# ott vs ttf - what advantage?



## boomslang (Jun 22, 2018)

Whether you shoot either way, ' wondering what advantage has led to choosing your style?


----------



## Covert5 (Feb 7, 2018)

I shoot pfs style. If you shoot this way, you can pretty much shoot any frame.


----------



## skropi (Mar 22, 2018)

I shoot both ways, but I prefer ott, as I can see no advantage in TTF, while ott is simpler to setup. All is personal preference of course.


----------



## J3ff (Apr 12, 2019)

I switched from ttf to ott because on bad days where I couldn't hit the side of a mountain to save my life I cant get a fork hit to send the ammo who know where I live in a residential area so a tray shot hitting something and have neighbors come out and start a stink is not something I want


----------



## Northerner (Nov 9, 2010)

Last night I watched this Gamekeeper John YouTube vid on *TTF vs OTT.*


----------



## J3ff (Apr 12, 2019)

He is really good I like his stuff great shot great advice


----------



## Ordo (Feb 11, 2018)

I shoot OTT but in my limited experience the style that you practice the more is the style that will give you more precision.


----------



## Samurai Samoht (Apr 6, 2013)

I can shoot either way but, years ago, painful bandslap made me take a good look at TTF and I just developed a preference for it. (Yes I now know it was mismatched bands - ammo  ) I had good accuracy almost right away and was thankfully not afflicted with fork hit issues so I stuck with it.


----------



## MarkB (Nov 19, 2019)

I think it's like anything else. It's what you get used to. I shoot TTF, but to be honest, I haven't tried OTT, yet. I have the ability to with a couple of my slings. Just haven't done it, yet.

Mark

Sent from my iPhone using Tapatalk


----------



## Tremoside (Jul 17, 2013)

OTT for me is faster to load, more versatile for shooting at various distances, results in a more compact frame, shooting itself is more fluid, also preferred for heavier pulls. Like it on all type of frames. Easier to build a frame with this setup. Easier to add clips etc. too. I use it with corner of the mouth or "float" anchor.

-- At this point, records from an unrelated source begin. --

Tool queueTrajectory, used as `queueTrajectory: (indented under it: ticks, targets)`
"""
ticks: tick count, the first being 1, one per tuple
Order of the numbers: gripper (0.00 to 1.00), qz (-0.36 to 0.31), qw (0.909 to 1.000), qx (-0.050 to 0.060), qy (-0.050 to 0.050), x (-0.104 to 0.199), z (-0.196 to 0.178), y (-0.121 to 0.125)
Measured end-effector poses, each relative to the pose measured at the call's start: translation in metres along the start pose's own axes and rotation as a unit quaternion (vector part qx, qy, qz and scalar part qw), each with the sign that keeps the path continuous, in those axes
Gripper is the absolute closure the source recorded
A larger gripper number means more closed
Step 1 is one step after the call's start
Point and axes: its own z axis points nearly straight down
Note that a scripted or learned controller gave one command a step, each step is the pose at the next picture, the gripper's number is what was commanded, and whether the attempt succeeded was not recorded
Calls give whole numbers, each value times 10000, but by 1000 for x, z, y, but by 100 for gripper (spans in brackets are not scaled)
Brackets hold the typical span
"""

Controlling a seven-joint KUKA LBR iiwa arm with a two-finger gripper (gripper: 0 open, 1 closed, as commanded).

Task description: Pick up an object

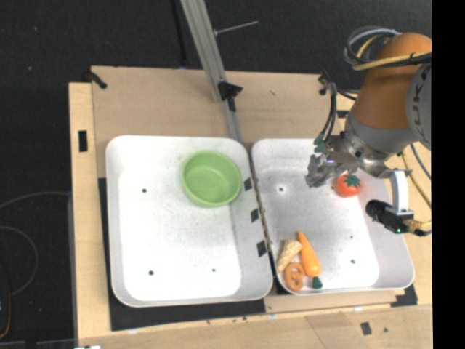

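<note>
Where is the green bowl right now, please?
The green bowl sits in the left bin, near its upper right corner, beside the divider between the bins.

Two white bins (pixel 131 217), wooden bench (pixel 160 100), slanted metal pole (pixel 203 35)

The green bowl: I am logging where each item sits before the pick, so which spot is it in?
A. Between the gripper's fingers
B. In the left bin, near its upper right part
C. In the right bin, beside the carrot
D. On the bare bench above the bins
B: the green bowl rests inside the left bin, toward its upper right, while the carrot lies in the right bin and the gripper hangs over that right bin.
</note>
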Motion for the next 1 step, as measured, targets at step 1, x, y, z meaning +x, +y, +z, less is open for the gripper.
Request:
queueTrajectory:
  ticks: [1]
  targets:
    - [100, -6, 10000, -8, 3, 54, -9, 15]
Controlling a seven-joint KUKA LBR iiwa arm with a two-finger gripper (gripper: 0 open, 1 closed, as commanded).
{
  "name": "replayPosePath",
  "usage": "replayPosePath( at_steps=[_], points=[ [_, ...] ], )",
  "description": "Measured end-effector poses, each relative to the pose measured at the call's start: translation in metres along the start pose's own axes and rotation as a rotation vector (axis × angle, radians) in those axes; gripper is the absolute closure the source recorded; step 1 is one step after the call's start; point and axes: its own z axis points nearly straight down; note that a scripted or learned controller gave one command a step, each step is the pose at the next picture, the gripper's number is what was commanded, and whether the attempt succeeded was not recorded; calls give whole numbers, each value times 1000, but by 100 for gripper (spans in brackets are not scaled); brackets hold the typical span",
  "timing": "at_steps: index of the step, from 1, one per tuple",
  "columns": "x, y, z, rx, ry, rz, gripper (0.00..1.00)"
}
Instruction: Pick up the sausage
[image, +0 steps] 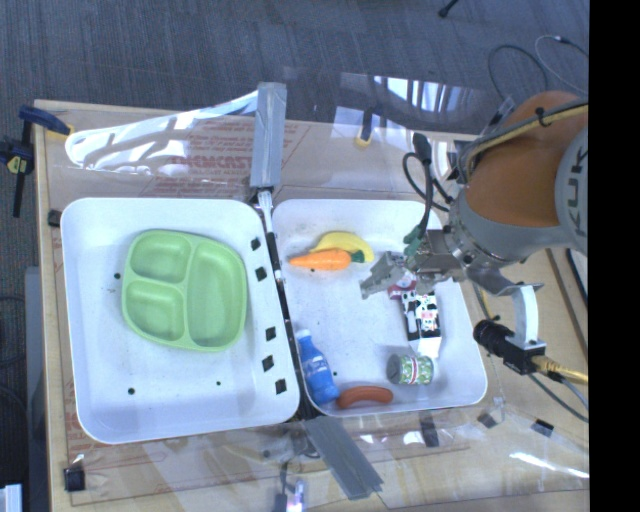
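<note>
Sausage (364, 397) at bin's (455, 392) near rim, bottle (317, 368) and can (411, 370) flanking, end effector (392, 277) spread wide

Cut off by the right edge: the arm (530, 170) beyond its orange band, and the cables trailing off the counter (60, 130). Partly hidden under the gripper (392, 280): the top of a carton with cow markings (424, 318). Behind the carrot (322, 261), a banana (343, 243) with its lower edge covered. Too small to read: the label on the small can (411, 370) and on the blue bottle (316, 368). Blurred by glare: print on the clear plastic sheet (150, 150) at the counter's far side.
</note>
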Motion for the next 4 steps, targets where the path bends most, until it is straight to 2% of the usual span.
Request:
replayPosePath(
  at_steps=[1, 2, 3, 4],
  points=[
    [4, -2, 52, 2, 0, 274, 0],
    [-49, 64, -11, -1, 1, 359, 0],
    [-40, 61, 155, -4, 0, 130, 0],
    [-61, 51, -38, -8, 0, 224, 0]
  ],
)
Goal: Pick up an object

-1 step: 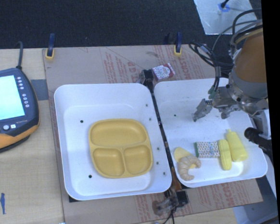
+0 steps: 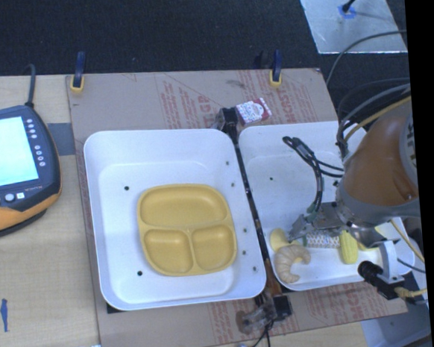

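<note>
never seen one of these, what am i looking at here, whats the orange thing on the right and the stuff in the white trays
This is one picture from a camera fixed above a workbench, looking down at a slant. The big grey and orange shape at the right is a robot arm reaching in; its job is to pick up an object. At its end is a gripper, the grasping part, lowered into the right bin. I cannot tell from here whether it holds anything.

Two shallow white bins sit side by side. The left bin holds a yellow divided plate. The right one holds a toy croissant and some small yellow pieces near the gripper. The screen device at far left looks like the arm's control pad.
</note>
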Available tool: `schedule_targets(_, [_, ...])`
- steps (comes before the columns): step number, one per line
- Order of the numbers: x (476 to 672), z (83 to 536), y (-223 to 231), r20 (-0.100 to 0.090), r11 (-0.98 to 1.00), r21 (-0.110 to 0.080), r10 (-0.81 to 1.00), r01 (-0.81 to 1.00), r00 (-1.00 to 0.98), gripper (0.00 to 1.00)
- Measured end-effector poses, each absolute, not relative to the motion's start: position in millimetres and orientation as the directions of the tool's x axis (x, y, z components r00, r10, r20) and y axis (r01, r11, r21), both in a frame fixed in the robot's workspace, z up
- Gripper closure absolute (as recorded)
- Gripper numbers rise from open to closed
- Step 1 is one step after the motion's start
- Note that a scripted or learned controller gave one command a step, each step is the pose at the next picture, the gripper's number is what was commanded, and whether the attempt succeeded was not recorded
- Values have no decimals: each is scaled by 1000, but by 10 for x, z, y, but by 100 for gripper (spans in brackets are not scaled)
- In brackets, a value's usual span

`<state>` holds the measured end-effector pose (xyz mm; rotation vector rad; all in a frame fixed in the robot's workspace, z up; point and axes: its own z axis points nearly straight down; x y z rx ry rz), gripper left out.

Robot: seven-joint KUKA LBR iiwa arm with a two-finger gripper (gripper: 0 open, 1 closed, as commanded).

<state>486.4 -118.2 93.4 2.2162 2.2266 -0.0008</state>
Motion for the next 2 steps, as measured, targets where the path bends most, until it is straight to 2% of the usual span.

TTF is great for a well known ammo-band-distance setup, or where precision (accuracy "on repeat") is the goal. Slower for me, more aiming, meditative in a different way. Like it on pinch grip frames (and thumb support). Tips require a bit more attention. Like to use with cheek anchor (Zygomatic Arch against Thumb).

Shoot both and you will gain confidence, skill and will have fun for sure!


----------